Deputy Minister Jeffery added: ‘For example, new criminal cases to courts have continued to drop on an annual basis from 1 058 210 in 2008/9 to 916 917 in 2012/13. One would have expected that courts would thus have performed better as fewer new cases have been coming in, but the fact is that criminal cases disposed of have also declined – from 1 070 435 in 2008/9 to 949 397 in 2012/13. Fortunately, on the positive side, there has been an increase in the number of finalised cases, from 431 819 in 2008/9 to 466 800 in 2012/13.’
Deputy Minister Jeffery said that there were 2 026 magistrates in total, which was significantly more than judges. ‘[T]o extend the remuneration of judges to magistrates and/or to extend benefits, such as a salary for life, to all magistrates is simply not feasible from a financial point of view.’
Deputy Minister Jeffery urged magistrates to engage with the Public Office Bearers Remuneration Commission. He said that magistrates were no longer civil servants as they, like judges, were not employees. Deputy Minister Jeffery said that any industrial action undertaken by judicial officers was improper and unbecoming the role and position of a judicial officer. ‘Strike action does not promote and maintain the rule of law. Judicial officers are not employees and therefore the Labour Relations Act [66 of 1995] that provides for the protected participation in strikes or industrial action does not apply, making any such strike illegal,’ he said.
According to Deputy Minister Jeffery there are 761 magistrates’ courts of which 387 are seats of the courts, 103 branch courts and 271 periodical courts. All district magistrates’ courts have either a court manager or in smaller courts, such as branch and periodical courts, an office manager per court. He said that in total there are 298 court managers, with 56 vacancies.
Deputy Minister Jeffery said that after job vacancy advertisements in 2012 the selection committee of the Magistrates’ Commission noted that the majority of candidates who were short-listed for posts of magistrate and regional magistrate had more than ten years’ applicable post-university court experience and it was for this reason that the committee recommended that the experience requirement be raised to seven years’ post-university experience in respect of posts of magistrates and to ten years’ post-university experience in respect of posts of regional magistrates.
Deputy Minister Jeffery said that they are pleased to note that there is certainly no shortage of suitably qualified candidates who wish to serve as judicial officers; for the 308 positions that were advertised in November 2013, 2 500 applications were received and are currently being considered.

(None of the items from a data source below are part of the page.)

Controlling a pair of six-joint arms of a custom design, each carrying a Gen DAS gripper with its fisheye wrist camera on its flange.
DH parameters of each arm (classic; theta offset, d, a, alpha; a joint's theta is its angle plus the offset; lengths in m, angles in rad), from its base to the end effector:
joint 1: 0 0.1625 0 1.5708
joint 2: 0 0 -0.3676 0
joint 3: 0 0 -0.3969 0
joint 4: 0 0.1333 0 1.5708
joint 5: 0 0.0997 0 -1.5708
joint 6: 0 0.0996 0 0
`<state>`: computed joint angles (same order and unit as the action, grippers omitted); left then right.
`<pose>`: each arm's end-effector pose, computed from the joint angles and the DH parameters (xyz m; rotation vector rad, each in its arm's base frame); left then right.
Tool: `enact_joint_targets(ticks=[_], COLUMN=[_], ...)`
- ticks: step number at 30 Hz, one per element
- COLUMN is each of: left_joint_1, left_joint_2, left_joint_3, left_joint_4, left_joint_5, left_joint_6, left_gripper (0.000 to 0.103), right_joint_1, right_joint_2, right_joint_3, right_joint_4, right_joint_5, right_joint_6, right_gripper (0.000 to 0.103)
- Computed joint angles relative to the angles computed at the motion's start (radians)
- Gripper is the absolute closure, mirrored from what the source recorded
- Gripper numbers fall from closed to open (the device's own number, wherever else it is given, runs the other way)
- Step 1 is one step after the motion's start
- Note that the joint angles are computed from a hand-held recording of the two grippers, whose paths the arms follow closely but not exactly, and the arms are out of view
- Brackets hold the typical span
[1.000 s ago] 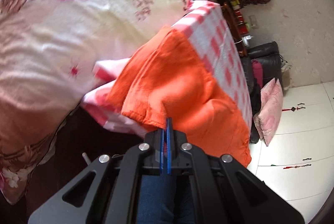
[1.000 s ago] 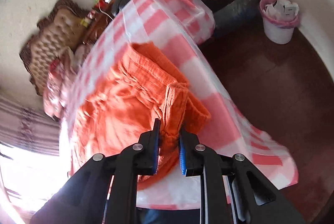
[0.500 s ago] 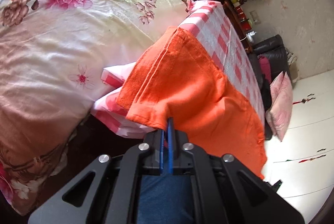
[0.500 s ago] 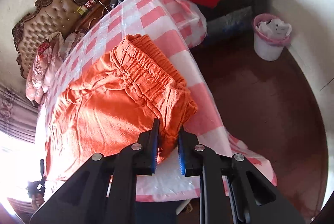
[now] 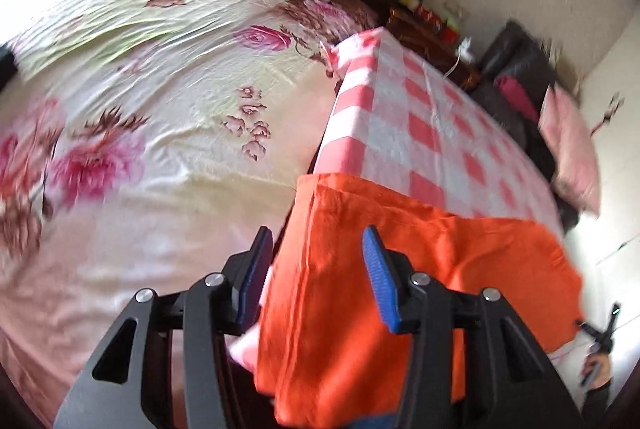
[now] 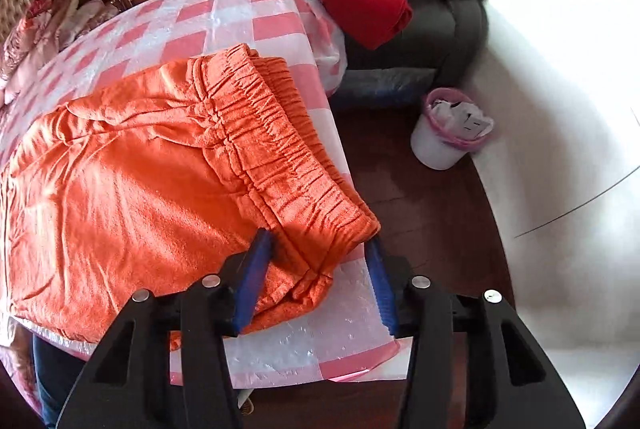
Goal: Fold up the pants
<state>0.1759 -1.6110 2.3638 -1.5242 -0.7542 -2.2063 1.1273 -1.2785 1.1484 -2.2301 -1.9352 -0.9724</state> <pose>-0.2549 -0.2544 0.1394 -0.5181 2.2642 -1.1823 -0.1845 -0.6162 0.5712 0.4356 -2.2917 0.4574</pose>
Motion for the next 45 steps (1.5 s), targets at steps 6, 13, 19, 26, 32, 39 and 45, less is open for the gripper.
enact_joint_targets(ticks=[6,13,19,26,32,39,45], left_joint_1=[0.154,0.162,0.232,0.270,0.100,0.038,-0.020], left_joint_2=[0.044,0.056,0.027,0.051,0.210,0.444,0.563], left_joint_3=[-0.006,-0.079,-0.102,-0.077,-0.239,-0.354,-0.316], left_joint_4=[-0.200,-0.081,-0.010,0.016,0.475,0.220,-0.025], left_joint_5=[0.028,0.054,0.058,0.049,0.092,0.191,0.117], left_joint_6=[0.311,0.354,0.334,0.197,-0.262,-0.039,-0.035], left_gripper=[0.062,0.101,0.101,0.099,0.043,0.040,0.041], right_joint_1=[0.001,0.014,0.021,0.009,-0.002,0.024,0.045], right_joint_2=[0.009,0.011,0.004,-0.024,-0.147,-0.182,0.039], right_joint_3=[-0.012,-0.002,0.021,0.066,0.208,0.240,-0.115], right_joint_4=[0.002,-0.024,-0.046,-0.069,-0.196,-0.288,-0.008], right_joint_5=[-0.019,-0.060,-0.079,-0.062,-0.018,0.122,0.122], right_joint_6=[0.038,0.042,0.041,0.009,-0.049,-0.117,0.032], right_gripper=[0.048,0.046,0.039,0.026,0.024,0.021,0.024])
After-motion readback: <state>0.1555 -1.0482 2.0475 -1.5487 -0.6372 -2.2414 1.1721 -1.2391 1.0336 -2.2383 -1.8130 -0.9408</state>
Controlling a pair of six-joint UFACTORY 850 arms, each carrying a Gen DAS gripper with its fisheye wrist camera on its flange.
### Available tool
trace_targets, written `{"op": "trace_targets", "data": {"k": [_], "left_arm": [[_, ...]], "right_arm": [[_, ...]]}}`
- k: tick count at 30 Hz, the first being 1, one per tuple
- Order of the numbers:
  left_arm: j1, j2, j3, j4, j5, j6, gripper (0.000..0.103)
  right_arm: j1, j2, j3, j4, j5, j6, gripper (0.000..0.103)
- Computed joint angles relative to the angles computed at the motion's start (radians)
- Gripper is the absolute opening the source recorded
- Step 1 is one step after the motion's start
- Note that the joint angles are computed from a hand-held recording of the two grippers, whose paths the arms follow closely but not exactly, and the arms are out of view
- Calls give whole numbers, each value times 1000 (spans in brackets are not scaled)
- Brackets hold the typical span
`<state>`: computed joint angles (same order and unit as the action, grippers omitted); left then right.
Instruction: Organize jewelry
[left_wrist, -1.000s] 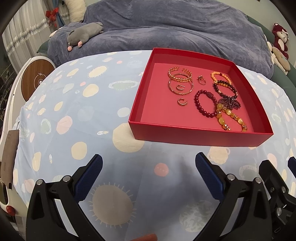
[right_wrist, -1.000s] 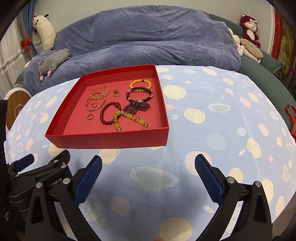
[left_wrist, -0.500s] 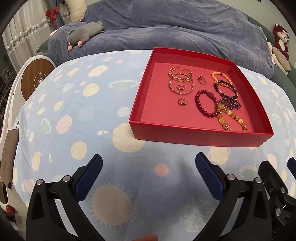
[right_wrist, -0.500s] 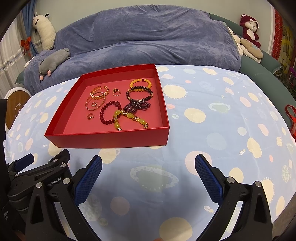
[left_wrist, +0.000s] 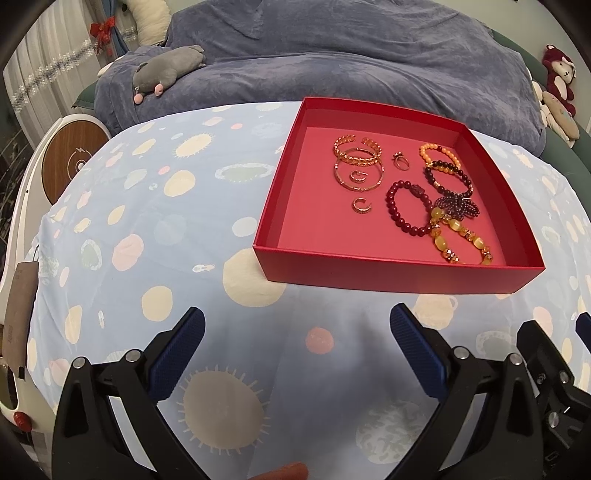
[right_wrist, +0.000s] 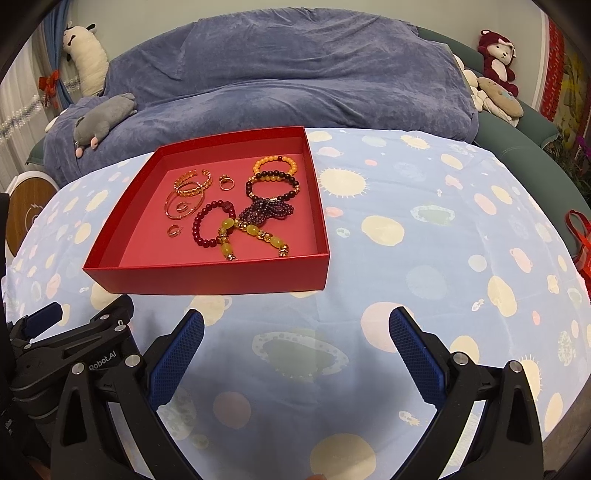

The Deputy Minister said that other issues that are on the table and that are receiving the Justice Department’s ongoing attention include matters such as the policy for the appointment of acting magistrates, the remuneration dispensation for the lower court judiciary and the progress and timeframes for the Lower Courts Bill.
He concluded by saying: ‘We may not agree on all issues, but what is important is that all parties keep the channels of communication open and that all role-players engage, in good faith, to find solutions that are mutually beneficial. The crux of the matter really is this: There are many issues which affect all of us, all the various role-players, on one level or another. Issues can and should be resolved by way of constructive engagement, not industrial action.’